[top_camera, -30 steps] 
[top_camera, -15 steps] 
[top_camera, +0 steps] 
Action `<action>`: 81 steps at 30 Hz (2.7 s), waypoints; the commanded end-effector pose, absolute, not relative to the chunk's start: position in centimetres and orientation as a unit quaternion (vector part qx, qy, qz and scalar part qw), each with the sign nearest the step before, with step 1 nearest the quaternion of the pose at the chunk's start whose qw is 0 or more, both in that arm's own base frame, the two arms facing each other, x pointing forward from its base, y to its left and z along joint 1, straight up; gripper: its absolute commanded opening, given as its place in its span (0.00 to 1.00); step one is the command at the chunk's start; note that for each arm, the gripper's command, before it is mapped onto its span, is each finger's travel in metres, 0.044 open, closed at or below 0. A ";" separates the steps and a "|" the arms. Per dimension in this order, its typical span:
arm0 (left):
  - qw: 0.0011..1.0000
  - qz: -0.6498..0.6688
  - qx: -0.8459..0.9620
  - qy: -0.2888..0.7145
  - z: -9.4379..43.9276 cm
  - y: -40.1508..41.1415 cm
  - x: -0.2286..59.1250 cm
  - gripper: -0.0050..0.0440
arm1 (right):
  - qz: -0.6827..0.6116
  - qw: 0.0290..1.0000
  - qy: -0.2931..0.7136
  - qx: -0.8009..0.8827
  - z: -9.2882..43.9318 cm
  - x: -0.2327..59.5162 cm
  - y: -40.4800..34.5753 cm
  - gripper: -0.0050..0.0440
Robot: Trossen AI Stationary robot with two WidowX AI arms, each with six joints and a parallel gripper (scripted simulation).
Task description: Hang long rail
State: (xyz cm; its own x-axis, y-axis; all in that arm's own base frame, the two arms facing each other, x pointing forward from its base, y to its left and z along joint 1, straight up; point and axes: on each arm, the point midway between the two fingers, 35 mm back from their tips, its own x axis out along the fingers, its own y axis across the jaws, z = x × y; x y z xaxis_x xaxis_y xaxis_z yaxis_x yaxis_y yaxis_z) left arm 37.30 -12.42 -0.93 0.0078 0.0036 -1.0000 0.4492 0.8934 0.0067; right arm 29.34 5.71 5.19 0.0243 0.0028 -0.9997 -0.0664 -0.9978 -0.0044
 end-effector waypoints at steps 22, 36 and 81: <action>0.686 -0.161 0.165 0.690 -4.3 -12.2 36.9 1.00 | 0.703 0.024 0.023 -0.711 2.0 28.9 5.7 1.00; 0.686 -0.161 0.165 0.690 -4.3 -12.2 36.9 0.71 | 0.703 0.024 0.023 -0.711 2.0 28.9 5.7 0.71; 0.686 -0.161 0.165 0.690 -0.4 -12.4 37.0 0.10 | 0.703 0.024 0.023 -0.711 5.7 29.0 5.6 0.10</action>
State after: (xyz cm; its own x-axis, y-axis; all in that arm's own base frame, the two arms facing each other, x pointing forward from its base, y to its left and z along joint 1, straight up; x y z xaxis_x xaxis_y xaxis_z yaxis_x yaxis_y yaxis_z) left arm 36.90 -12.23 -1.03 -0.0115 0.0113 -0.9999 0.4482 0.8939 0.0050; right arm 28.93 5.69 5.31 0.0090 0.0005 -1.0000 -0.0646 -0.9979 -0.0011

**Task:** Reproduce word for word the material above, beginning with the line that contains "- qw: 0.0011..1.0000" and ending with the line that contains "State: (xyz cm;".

**The answer:**
  - qw: 0.0011..1.0000
  - qz: -0.6498..0.6688
  - qx: -0.8459..0.9620
  - qy: -0.2888..0.7145
  - z: -9.4379..43.9276 cm
  - y: -40.1508..41.1415 cm
  - x: -0.2286..59.1250 cm
  - gripper: -0.0050..0.0440
arm1 (right):
  - qz: -0.6827..0.6116
  - qw: 0.0290..1.0000
  - qy: -0.2931..0.7136
  - qx: -0.8009..0.8827
  - z: -9.2882..43.9318 cm
  - x: -0.2327..59.5162 cm
  - y: -40.4800..34.5753 cm
  - gripper: -0.0050..0.0440
Robot: Trossen AI Stationary robot with two WidowX AI arms, each with six joints and a parallel gripper (scripted simulation).
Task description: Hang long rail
State: (xyz cm; its own x-axis, y-axis; all in that arm's own base frame, the two arms facing each other, x pointing forward from its base, y to its left and z along joint 1, straight up; point and axes: on each arm, the point midway between the two fingers, 35 mm back from their tips, its own x axis out along the fingers, its own y axis across the jaws, z = x × y; x y z xaxis_x xaxis_y xaxis_z yaxis_x yaxis_y yaxis_z) left arm 37.30 -12.42 -0.93 0.0078 0.0036 -1.0000 0.4492 0.8934 0.0067; right arm 29.34 5.71 5.19 0.0243 0.0028 -0.9997 -0.0664 -0.9978 -0.0044

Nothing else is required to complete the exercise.